(Dataset excerpts)
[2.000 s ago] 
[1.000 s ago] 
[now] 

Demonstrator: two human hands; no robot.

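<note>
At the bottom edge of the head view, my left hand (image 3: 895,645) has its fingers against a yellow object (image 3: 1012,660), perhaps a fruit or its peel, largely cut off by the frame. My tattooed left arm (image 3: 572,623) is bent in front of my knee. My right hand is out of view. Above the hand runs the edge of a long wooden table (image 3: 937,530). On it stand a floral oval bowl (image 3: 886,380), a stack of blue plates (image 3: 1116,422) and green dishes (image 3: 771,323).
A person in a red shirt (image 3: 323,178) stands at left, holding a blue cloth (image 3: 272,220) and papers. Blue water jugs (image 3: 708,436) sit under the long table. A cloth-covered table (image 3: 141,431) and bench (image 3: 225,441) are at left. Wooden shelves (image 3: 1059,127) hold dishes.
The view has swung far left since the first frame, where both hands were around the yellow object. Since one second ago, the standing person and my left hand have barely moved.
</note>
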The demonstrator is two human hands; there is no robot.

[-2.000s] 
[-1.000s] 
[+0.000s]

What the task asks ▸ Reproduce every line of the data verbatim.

Your response ▸
[2.000 s ago] 
[1.000 s ago] 
[now] 

Demonstrator: two human hands; no robot.

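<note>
At the bottom edge of the head view, my left hand (image 3: 895,645) has its fingers against a yellow object (image 3: 1012,660), perhaps a fruit or its peel, largely cut off by the frame. My tattooed left arm (image 3: 572,623) is bent in front of my knee. My right hand is out of view. Above the hand runs the edge of a long wooden table (image 3: 937,530). On it stand a floral oval bowl (image 3: 886,380), a stack of blue plates (image 3: 1116,422) and green dishes (image 3: 771,323).
A person in a red shirt (image 3: 323,178) stands at left, holding a blue cloth (image 3: 272,220) and papers. Blue water jugs (image 3: 708,436) sit under the long table. A cloth-covered table (image 3: 141,431) and bench (image 3: 225,441) are at left. Wooden shelves (image 3: 1059,127) hold dishes.
The view has swung far left since the first frame, where both hands were around the yellow object. Since one second ago, the standing person and my left hand have barely moved.
</note>
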The demonstrator is two human hands; there is no robot.

[-2.000s] 
[-1.000s] 
[+0.000s]

This answer is finished.